Goal of the exercise
Where the listing below has a line containing "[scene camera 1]", output that line and all lines after it, verbatim, and no others.

═══ Data below ═══

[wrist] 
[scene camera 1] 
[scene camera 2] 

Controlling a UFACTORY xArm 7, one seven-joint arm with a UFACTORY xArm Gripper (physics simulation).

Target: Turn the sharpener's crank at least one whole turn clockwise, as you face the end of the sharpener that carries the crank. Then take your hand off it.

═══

Written answer
[scene camera 1] 
[scene camera 2] 

Controlling a UFACTORY xArm 7, one seven-joint arm with a UFACTORY xArm Gripper (physics simulation).

Target: Turn the sharpener's crank at least one whole turn clockwise, as you face the end of the sharpener that carries the crank. Then take your hand off it.

The answer given is complete as it stands.